TASK TO CARRY OUT:
Would you mind restating all of the records word for word, skipping the pictures?

SOURCE DATA:
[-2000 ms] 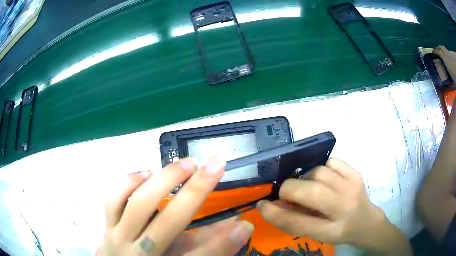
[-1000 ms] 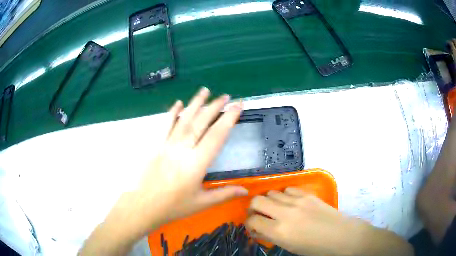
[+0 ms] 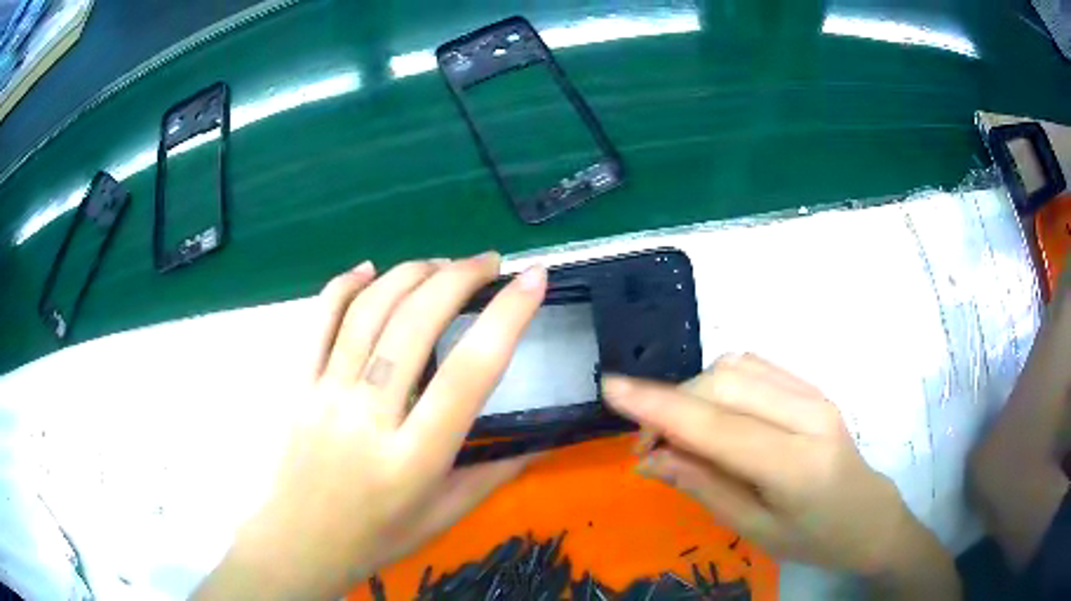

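Observation:
A black phone middle frame (image 3: pixel 646 311) is held above the white bench covering, its solid camera end to the right. My left hand (image 3: pixel 399 411) grips its left part, fingers over the top edge and thumb below. My right hand (image 3: pixel 763 458) is at the lower right edge, with the index finger on the frame near the window corner. Whether its fingertips pinch a side key is hidden. The orange parts tray (image 3: pixel 599 499) lies just below, with a pile of black side keys (image 3: pixel 529 572) at its near end.
The green conveyor belt (image 3: pixel 728 153) runs across the back and carries several phone frames, one at the centre (image 3: pixel 570 184). At right are a neighbour's forearm (image 3: pixel 1028 411), a black frame (image 3: pixel 1025 168) and part of an orange tray. White wrinkled covering (image 3: pixel 928 270) spreads around.
My left hand has taken hold of the frame and lifted it. My right hand has come up from the tray to the frame's edge. Frames on the belt have moved left.

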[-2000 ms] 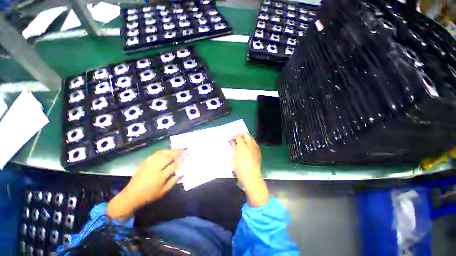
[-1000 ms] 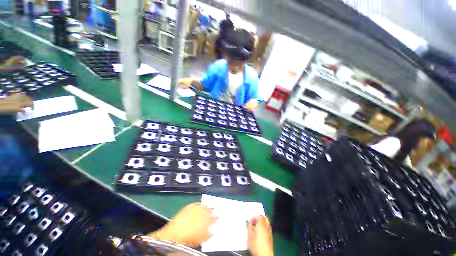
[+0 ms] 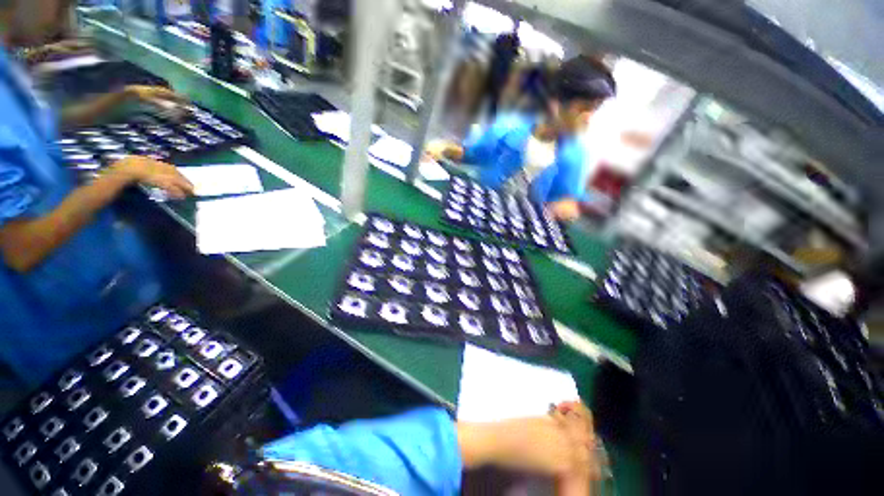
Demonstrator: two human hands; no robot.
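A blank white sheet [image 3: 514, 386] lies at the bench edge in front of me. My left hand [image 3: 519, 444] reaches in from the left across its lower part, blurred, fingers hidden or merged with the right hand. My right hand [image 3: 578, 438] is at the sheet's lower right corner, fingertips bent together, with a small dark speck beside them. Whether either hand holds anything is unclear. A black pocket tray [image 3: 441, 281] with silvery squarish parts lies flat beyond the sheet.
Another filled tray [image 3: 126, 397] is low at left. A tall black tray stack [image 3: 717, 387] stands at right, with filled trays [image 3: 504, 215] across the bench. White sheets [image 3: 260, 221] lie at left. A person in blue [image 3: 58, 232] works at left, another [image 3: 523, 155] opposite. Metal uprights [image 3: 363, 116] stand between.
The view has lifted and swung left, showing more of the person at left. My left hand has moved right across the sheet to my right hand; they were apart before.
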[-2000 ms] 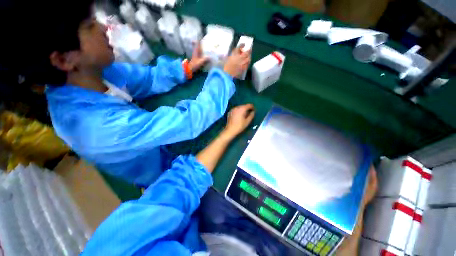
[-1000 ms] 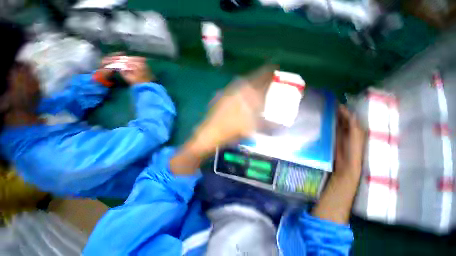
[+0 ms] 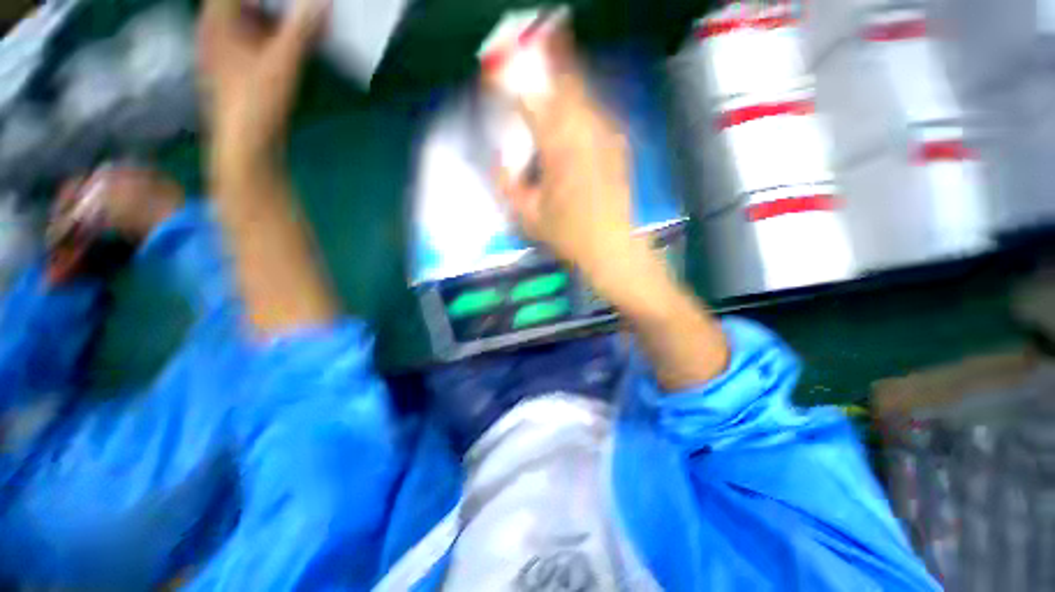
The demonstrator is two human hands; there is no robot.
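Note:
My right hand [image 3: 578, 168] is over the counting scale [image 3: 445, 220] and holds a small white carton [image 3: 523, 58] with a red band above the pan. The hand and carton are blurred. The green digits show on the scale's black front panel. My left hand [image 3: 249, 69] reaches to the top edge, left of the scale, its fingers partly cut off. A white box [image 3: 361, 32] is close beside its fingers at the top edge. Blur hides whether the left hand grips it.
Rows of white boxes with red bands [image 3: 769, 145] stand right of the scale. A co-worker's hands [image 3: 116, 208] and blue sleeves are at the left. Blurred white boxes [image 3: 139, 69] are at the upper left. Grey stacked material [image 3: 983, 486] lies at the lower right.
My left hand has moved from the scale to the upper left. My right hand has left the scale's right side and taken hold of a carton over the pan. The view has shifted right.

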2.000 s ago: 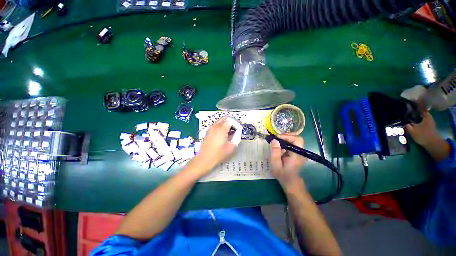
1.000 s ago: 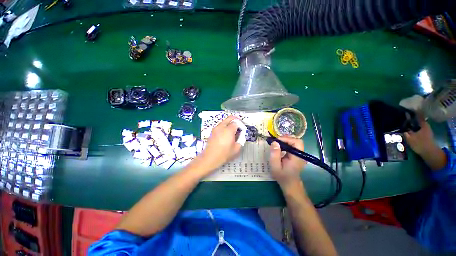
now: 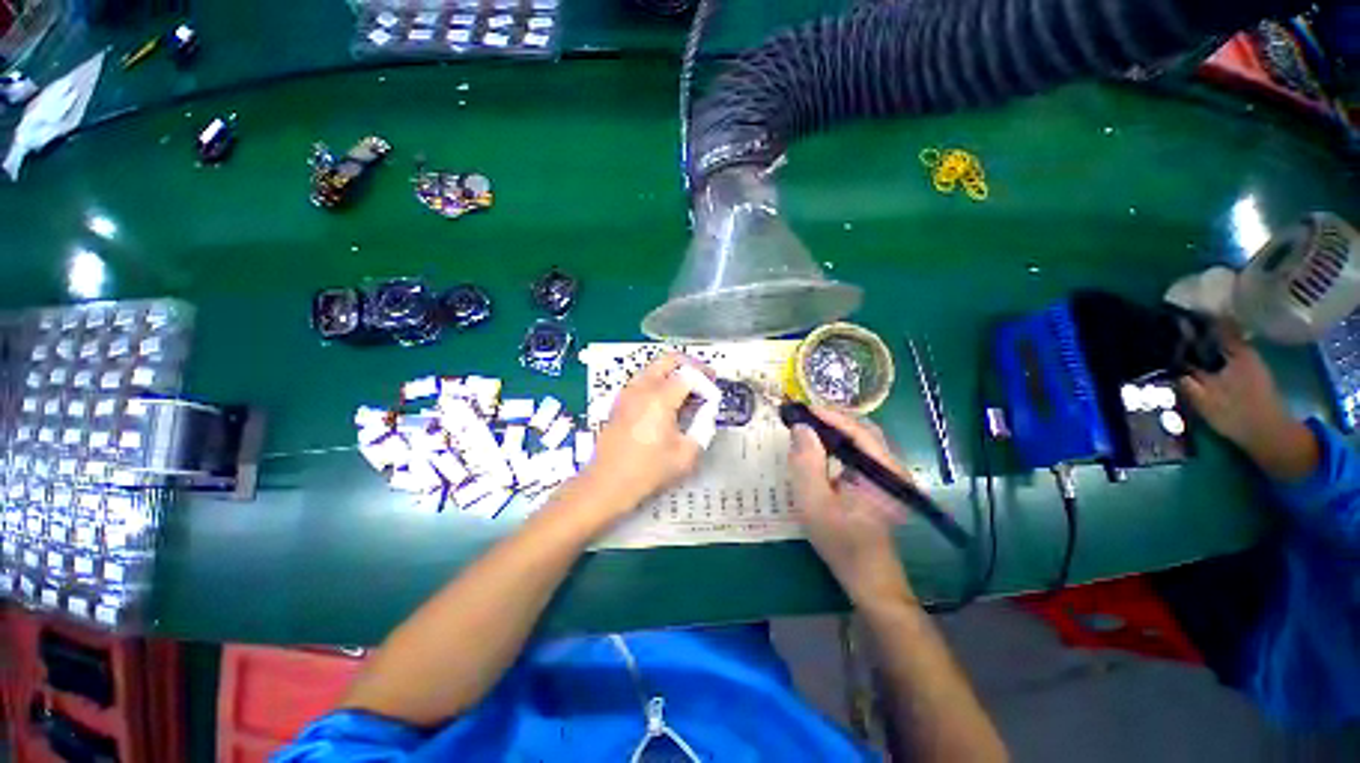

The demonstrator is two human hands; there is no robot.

RESULT OF THE EXERCISE:
[-2000 ms] 
[-1000 ms] 
[+0 ms] 

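Observation:
A black phone middle frame (image 3: pixel 646 311) is held above the white bench covering, its solid camera end to the right. My left hand (image 3: pixel 399 411) grips its left part, fingers over the top edge and thumb below. My right hand (image 3: pixel 763 458) is at the lower right edge, with the index finger on the frame near the window corner. Whether its fingertips pinch a side key is hidden. The orange parts tray (image 3: pixel 599 499) lies just below, with a pile of black side keys (image 3: pixel 529 572) at its near end.
The green conveyor belt (image 3: pixel 728 153) runs across the back and carries several phone frames, one at the centre (image 3: pixel 570 184). At right are a neighbour's forearm (image 3: pixel 1028 411), a black frame (image 3: pixel 1025 168) and part of an orange tray. White wrinkled covering (image 3: pixel 928 270) spreads around.
My left hand has taken hold of the frame and lifted it. My right hand has come up from the tray to the frame's edge. Frames on the belt have moved left.
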
[-2000 ms] 
[-1000 ms] 
[+0 ms] 
Demonstrator: two human hands; no robot.
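A blank white sheet [image 3: 514, 386] lies at the bench edge in front of me. My left hand [image 3: 519, 444] reaches in from the left across its lower part, blurred, fingers hidden or merged with the right hand. My right hand [image 3: 578, 438] is at the sheet's lower right corner, fingertips bent together, with a small dark speck beside them. Whether either hand holds anything is unclear. A black pocket tray [image 3: 441, 281] with silvery squarish parts lies flat beyond the sheet.
Another filled tray [image 3: 126, 397] is low at left. A tall black tray stack [image 3: 717, 387] stands at right, with filled trays [image 3: 504, 215] across the bench. White sheets [image 3: 260, 221] lie at left. A person in blue [image 3: 58, 232] works at left, another [image 3: 523, 155] opposite. Metal uprights [image 3: 363, 116] stand between.
The view has lifted and swung left, showing more of the person at left. My left hand has moved right across the sheet to my right hand; they were apart before.
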[-2000 ms] 
[-1000 ms] 
[+0 ms] 
The demonstrator is two human hands; there is no robot.
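Note:
My right hand [image 3: 578, 168] is over the counting scale [image 3: 445, 220] and holds a small white carton [image 3: 523, 58] with a red band above the pan. The hand and carton are blurred. The green digits show on the scale's black front panel. My left hand [image 3: 249, 69] reaches to the top edge, left of the scale, its fingers partly cut off. A white box [image 3: 361, 32] is close beside its fingers at the top edge. Blur hides whether the left hand grips it.
Rows of white boxes with red bands [image 3: 769, 145] stand right of the scale. A co-worker's hands [image 3: 116, 208] and blue sleeves are at the left. Blurred white boxes [image 3: 139, 69] are at the upper left. Grey stacked material [image 3: 983, 486] lies at the lower right.
My left hand has moved from the scale to the upper left. My right hand has left the scale's right side and taken hold of a carton over the pan. The view has shifted right.
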
2.000 s ago: 
1.000 s ago: 
now: 

The demonstrator is two human hands; there is no robot.

This answer requires nothing more.